- Born: 18 December 2007 (age 18) Calais

Gymnastics career
- Discipline: Rhythmic gymnastics
- Country represented: France; (2021-2025);
- Club: Calais GRS
- Head coach: Anna Baranova
- Assistant coach: Sara Bayón
- Choreographer: Gregory Milan
- Retired: Yes
- Medal record
Rhythmic Gymnastics
Representing France
| Event | 1st | 2nd | 3rd |
| FIG World Cup | 0 | 0 | 1 |
| Total | 0 | 0 | 1 |
European Championships
| Silver medal – second place | 2025 Tallinn | 5 Ribbons |

= Salome Lozano Leon =

French rhythmic gymnast

Salome Lozano Leon (born 18 December 2007) is a retired French rhythmic gymnast. She represented France as a member of the senior group.

== Biography ==
In July 2017 Lozano was invited to a national training for pre juniors. Two years later she won bronze at the 2019 French national championships. She was later called up for another national training camp. In 2021 she took bronze at nationals among gymnasts born in 2007 behind Margot Tran and Shana Loxton-Vernaton. She was then again called up for a national training camp.

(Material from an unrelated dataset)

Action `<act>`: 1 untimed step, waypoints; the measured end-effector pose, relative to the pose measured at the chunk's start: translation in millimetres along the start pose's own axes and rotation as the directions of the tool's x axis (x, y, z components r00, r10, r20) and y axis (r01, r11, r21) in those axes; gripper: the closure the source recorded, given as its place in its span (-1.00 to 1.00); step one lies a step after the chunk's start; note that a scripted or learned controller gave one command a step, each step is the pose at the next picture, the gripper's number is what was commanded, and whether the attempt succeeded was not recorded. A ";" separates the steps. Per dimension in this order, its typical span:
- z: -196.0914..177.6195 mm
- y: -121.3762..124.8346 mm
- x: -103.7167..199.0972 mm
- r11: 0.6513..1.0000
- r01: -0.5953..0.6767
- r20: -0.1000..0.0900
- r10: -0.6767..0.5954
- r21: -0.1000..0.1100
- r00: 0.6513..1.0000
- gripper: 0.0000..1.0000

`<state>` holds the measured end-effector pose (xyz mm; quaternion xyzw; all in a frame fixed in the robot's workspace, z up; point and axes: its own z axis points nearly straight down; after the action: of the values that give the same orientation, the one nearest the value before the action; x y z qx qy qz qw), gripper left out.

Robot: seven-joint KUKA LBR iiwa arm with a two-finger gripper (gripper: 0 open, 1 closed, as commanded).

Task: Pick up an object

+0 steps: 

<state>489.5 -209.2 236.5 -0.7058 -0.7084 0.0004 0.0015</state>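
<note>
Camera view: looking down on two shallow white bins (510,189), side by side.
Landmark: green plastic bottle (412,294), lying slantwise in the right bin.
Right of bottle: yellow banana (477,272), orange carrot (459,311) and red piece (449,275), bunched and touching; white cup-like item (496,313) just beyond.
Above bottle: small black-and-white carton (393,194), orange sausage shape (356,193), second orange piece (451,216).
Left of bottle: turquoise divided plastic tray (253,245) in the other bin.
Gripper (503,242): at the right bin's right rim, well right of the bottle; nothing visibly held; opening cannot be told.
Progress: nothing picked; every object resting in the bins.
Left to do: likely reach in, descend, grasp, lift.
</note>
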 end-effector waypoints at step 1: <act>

In March 2022 she took part in a national test to select the team for the European Championships. On 28 April 2023 she took part in a demonstration in Miramas. In August she was present in another demonstration in Thiais. The following year she took part in the Thiais Grand Prix. Then she was listed as a reserve for the European Championships in Budapest.

In 2025, with the retirement of some of the members of the previous group, she became a starter making her debut at the Grand Prix in Thiais. There she won silver in the All-Around and bronze with 5 ribbons. In April the group competed in the World Cup in Sofia, being 8th overall, 10th with 5 ribbons and 8th with 3 balls & 2 hoops. Weeks later they were in Tashkent, taking 6th place in the All-Around, 6th place with 5 ribbons and 4th place in the mixed final. In May they participated in the stage in Portimão, finishing 5th with 5 ribbons, 6th with 3 balls & 2 hoops and winning bronze in the All-Around. She was then selected for the European Championships in Tallinn, where the group was 9th overall and won silver in the 5 ribbons final.